■ Description of the task ■
Don't include any picture when you restate the data word for word.

■ Task material ■
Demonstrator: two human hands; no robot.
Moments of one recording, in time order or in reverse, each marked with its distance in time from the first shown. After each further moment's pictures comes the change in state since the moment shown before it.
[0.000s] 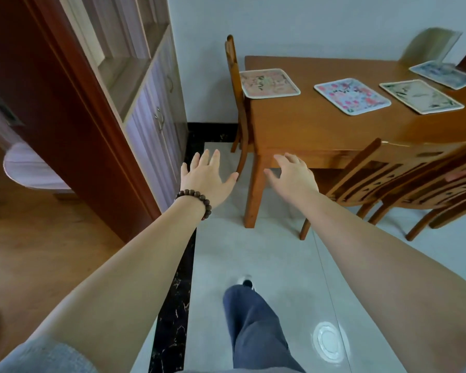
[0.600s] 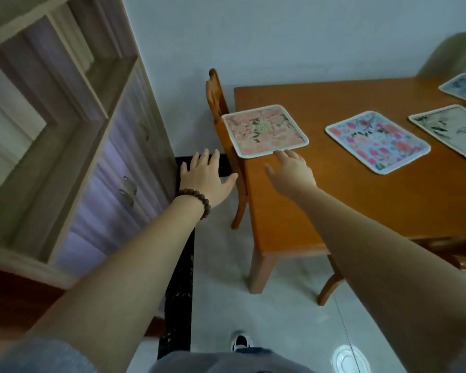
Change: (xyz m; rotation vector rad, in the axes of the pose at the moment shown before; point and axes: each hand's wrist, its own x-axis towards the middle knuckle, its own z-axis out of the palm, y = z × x) left_hand 0.423 0.014 0.025 0.093 -0.041 0.048; right_hand 0.420 0.032 -0.009 0.080 0.025 0.131
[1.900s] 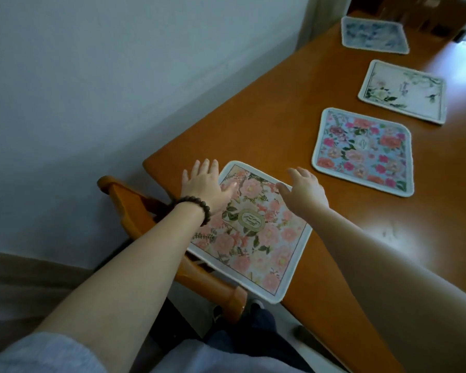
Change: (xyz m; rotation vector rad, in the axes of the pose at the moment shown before) left_hand 0.568 0.045 0.108 0.046 -0.339 0.717; right_hand 0.397 0.047 0.060 0.006 0.164 0.778
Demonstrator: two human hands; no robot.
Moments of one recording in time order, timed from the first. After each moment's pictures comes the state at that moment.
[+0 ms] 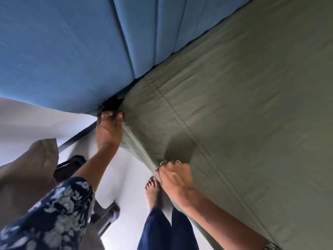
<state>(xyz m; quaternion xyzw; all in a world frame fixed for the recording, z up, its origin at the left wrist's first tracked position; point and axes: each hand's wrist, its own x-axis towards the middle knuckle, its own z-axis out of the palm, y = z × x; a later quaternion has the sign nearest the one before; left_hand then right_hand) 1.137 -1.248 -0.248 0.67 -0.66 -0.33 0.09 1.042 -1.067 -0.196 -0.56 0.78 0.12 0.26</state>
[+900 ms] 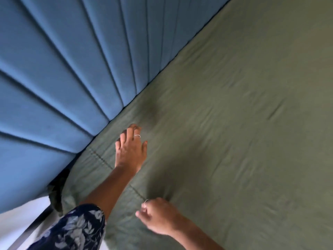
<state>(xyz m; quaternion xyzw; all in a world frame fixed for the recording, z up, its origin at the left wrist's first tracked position) 0.901 -1.204 -0.186 0.37 -0.91 -0.17 -0.01 0.918 -1.035 -0.184 -0.42 0.77 -0.11 0.47</state>
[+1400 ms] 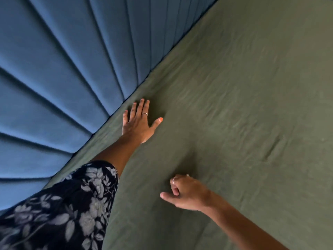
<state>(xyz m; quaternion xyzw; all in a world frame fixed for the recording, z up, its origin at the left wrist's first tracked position) 0.627 -1.271 -0.247 0.30 -0.93 -0.17 -0.11 0.640 -1.040 -0.219 -0.39 0.81 -0.06 0.42</state>
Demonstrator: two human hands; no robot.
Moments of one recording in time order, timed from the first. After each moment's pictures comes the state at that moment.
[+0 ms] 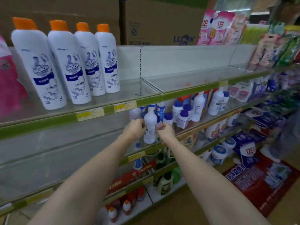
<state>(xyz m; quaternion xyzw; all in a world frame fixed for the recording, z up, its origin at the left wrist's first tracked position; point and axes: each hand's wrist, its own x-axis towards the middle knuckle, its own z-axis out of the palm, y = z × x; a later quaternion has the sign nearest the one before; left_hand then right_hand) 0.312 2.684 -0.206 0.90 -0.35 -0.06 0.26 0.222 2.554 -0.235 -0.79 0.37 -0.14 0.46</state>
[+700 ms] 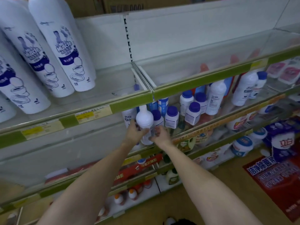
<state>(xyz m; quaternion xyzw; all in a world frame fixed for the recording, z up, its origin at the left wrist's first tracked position) 0.373 2.580 -0.306 0.84 -0.12 -0.17 0.50 0.297 2.455 -0.332 -0.78 0.27 0.00 0.56</state>
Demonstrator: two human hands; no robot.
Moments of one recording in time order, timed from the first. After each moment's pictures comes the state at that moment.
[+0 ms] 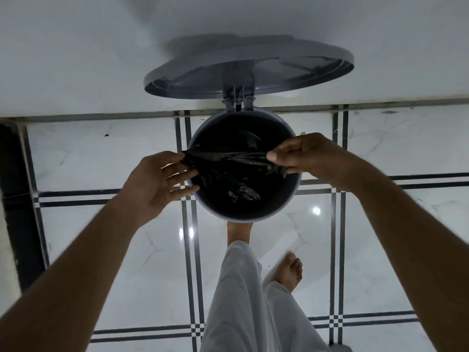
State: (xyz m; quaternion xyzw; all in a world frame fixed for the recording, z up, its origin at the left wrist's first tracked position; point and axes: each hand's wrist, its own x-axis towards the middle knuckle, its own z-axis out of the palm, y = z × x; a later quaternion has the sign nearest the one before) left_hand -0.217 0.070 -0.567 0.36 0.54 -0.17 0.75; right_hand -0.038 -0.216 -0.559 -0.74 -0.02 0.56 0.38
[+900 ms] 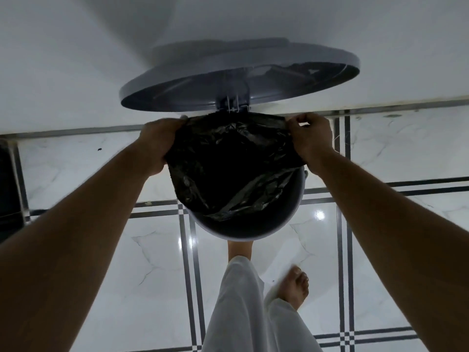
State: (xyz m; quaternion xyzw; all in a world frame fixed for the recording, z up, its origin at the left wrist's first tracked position) left_hand -0.116 0.099 -0.643 0.59 0.51 -0.19 0.60; right_hand -0.001 -0.197 -0.667 -0.86 0.18 0.27 0.40
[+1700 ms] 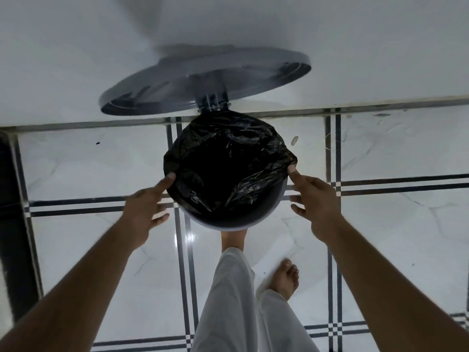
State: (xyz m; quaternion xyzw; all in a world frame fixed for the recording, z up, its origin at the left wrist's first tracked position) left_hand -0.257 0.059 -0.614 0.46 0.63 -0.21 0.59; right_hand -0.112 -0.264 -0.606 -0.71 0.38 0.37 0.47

■ Solution for this task ■
Demonstrator: two human hands; no robot.
Moments of one recording, in time order or in reverse, each marked with its distance in time from the first shown. After each further moment's pictures comes the change in state since the moment shown before it.
[0.000s] 
[0.600s] 
Change: (xyz m; rotation vector rad, in the axes of the pose at the moment shown before; point and axes: each hand's wrist, its own x-axis towards the middle knuckle, its own z-axis out of the palm, y = z × x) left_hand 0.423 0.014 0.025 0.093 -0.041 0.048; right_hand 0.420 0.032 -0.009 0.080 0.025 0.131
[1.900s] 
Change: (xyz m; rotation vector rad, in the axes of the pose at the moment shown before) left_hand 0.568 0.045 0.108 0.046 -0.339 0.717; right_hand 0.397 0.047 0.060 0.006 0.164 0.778
Demonstrator: two human hands; no robot.
Moments of one recording in time order, timed from the first. After each moment's pictures comes the state at that moment.
[+0 ms] 
<state>(xyz m; quaternion xyzw; all in a world frame fixed for the recording, z up, its origin at the left wrist's first tracked position; point and axes: each hand's wrist, its own x-axis towards the middle knuckle, its own z-axis out of the palm, y = z × x; a later quaternion has the sign nearest the one before; left_hand then right_hand) 1.137 -1.248 -0.248 0.67 -0.66 -0.33 0.09 1.042 -1.067 -0.196 -0.56 0.78 0.12 0.26</state>
[+900 ms] 
<state>(xyz m; quaternion xyzw; all in a world frame fixed for the recording, z up, its origin at the left wrist's first tracked position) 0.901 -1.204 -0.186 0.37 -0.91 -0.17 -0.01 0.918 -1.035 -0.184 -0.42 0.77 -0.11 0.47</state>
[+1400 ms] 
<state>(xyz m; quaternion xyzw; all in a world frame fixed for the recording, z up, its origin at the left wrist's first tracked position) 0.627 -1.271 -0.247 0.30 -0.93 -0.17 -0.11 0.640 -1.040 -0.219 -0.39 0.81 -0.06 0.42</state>
Demonstrator: two human hands; no robot.
Moments of one recording in time order, timed from the first. After each moment's pictures comes the state at that moment.
[+0 ms] 
<state>(xyz m; quaternion xyzw; all in a world frame fixed for the recording, z up, its origin at the left wrist's first tracked position; point and axes: each hand's wrist, its own x-axis towards the middle knuckle, its own z-axis out of the palm, y = z × x; a later quaternion has the sign nearest the one before; left_hand then right_hand) 0.312 2.684 -0.206 0.90 -0.35 -0.06 0.26 0.222 2.554 -0.235 -0.79 0.37 -0.14 0.46</state>
[+700 ms] 
<state>(xyz m; quaternion xyzw; all in a world frame fixed for the recording, z up, its origin at the left wrist's first tracked position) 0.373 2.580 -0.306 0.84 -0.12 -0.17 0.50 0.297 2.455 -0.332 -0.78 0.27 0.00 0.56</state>
Demonstrator: two human hands; no robot.
Moments of one recording in time order, timed from the first. After each moment's pictures comes the state at that moment.
[+0 ms] 
State: (xyz m; quaternion xyzw; all in a world frame fixed for the recording, z up, its origin at the left wrist's first tracked position; point and axes: each hand's wrist, its own x-axis towards the middle knuckle, its own z-axis out of the palm, y = z × x; a later quaternion has the sign nearest the one before) left_hand -0.217 0.070 -0.567 0.36 0.54 -0.17 0.75; right_hand -0.038 -0.216 -0.559 -0.74 -0.02 0.56 0.38
[+900 ms] 
State: (xyz m; quaternion xyzw; all in a world frame fixed for the recording, z up, its origin at the left wrist's first tracked position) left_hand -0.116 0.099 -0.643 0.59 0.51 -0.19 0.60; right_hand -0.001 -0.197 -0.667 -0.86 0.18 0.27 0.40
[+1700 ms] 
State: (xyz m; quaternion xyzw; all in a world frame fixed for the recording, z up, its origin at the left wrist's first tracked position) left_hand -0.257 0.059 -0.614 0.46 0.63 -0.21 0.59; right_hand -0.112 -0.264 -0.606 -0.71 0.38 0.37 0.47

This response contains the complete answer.